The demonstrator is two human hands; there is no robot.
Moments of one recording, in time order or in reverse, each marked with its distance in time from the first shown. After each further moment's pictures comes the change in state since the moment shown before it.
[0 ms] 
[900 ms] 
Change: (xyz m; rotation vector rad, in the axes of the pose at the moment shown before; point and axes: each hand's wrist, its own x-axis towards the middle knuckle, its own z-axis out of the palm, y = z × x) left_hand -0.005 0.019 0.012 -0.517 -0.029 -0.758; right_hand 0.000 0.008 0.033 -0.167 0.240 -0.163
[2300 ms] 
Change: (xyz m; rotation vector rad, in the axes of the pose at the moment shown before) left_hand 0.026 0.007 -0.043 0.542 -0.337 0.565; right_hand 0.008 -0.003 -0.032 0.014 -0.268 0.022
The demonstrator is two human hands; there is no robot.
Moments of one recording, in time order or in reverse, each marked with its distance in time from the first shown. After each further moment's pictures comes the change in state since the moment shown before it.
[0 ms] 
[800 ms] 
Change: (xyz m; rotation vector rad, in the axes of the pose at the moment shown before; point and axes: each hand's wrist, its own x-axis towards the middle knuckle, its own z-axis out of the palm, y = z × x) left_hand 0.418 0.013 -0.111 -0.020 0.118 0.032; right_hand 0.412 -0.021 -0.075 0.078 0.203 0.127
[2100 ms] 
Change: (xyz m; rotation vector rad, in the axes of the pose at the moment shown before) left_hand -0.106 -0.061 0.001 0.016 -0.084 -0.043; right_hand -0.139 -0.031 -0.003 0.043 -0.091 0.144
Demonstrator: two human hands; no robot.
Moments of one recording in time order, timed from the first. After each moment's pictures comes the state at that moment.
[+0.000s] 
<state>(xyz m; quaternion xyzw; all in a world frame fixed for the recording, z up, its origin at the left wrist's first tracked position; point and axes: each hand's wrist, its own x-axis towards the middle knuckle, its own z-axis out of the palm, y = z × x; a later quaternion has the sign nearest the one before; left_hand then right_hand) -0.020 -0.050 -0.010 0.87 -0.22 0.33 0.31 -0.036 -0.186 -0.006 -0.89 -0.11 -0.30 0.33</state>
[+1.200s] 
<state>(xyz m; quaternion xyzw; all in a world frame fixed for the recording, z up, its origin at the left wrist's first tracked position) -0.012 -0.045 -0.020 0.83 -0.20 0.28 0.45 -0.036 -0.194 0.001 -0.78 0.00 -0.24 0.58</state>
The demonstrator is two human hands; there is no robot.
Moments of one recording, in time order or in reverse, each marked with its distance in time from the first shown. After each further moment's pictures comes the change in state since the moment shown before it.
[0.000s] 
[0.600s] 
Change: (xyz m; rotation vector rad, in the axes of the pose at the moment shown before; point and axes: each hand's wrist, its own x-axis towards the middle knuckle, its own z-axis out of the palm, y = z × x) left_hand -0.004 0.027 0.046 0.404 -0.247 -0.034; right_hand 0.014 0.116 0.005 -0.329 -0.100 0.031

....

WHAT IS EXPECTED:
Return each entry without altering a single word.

TASK RESPONSE:
The demonstrator is two human hands; there is no robot.
Moments of one recording, in time order or in reverse, each marked with its distance in time from the first shown. After each further moment's pictures comes the change in state since the moment shown before it.
[0 ms] 
[900 ms] 
Change: (xyz m; rotation vector rad, in the axes of the pose at the moment shown before; point and axes: each hand's wrist, its own x-axis towards the middle knuckle, its own z-axis out of the palm, y = z × x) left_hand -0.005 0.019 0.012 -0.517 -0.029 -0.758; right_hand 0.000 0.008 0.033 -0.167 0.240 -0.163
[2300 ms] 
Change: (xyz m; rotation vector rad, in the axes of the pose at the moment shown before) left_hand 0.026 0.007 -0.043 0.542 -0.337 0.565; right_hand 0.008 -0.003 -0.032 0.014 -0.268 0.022
The demonstrator is two human hands; there is no robot.
Moments of one recording, in time order or in reverse, each marked with its distance in time from the first shown. After each further moment's pictures comes the change in state since the moment shown before it.
[0 ms] 
[800 ms] 
Change: (xyz m; rotation vector rad, in the axes of the pose at the moment shown before; point and axes: each hand's wrist, its own x-axis towards the middle knuckle, its own z-axis out of the palm, y = z × x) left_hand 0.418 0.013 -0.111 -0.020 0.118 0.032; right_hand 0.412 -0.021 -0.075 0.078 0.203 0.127
[2100 ms] 
Change: (xyz m; rotation vector rad, in the axes of the pose at the moment shown before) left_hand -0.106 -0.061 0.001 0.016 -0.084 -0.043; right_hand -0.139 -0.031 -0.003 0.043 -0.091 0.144
Demonstrator: two human hands; no robot.
Moments of one recording in time order, timed from the first. After each moment's pictures comes the state at that moment.
[+0.000s] 
<state>(xyz m; quaternion xyzw; all in a world frame fixed for the recording, z up, its origin at the left wrist's first tracked position; point and axes: each hand's wrist, its own x-axis towards the middle knuckle, its own z-axis out of the palm, y = z × x; a later quaternion has the sign nearest the one before; left_hand then right_hand) -0.020 -0.050 -0.010 0.87 -0.22 0.33 0.31 -0.036 -0.186 -0.006 -0.89 -0.11 -0.30 0.33</state>
[+1.200s] 
<state>(xyz m; quaternion xyzw; all in a world frame fixed for the recording, z up, its origin at the left wrist's first tracked position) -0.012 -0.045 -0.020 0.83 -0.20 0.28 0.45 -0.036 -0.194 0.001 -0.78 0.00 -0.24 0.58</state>
The demonstrator is two human hands; there is no robot.
Moments of one recording, in time order or in reverse, each marked with its distance in time from the first shown. After each further moment's pictures comes the change in state since the moment shown before it.
[0.000s] 
[0.600s] 
Change: (xyz m; rotation vector rad, in the axes of the pose at the moment shown before; point and axes: each hand's wrist, its own x-axis towards the middle knuckle, its own z-axis out of the palm, y = z × x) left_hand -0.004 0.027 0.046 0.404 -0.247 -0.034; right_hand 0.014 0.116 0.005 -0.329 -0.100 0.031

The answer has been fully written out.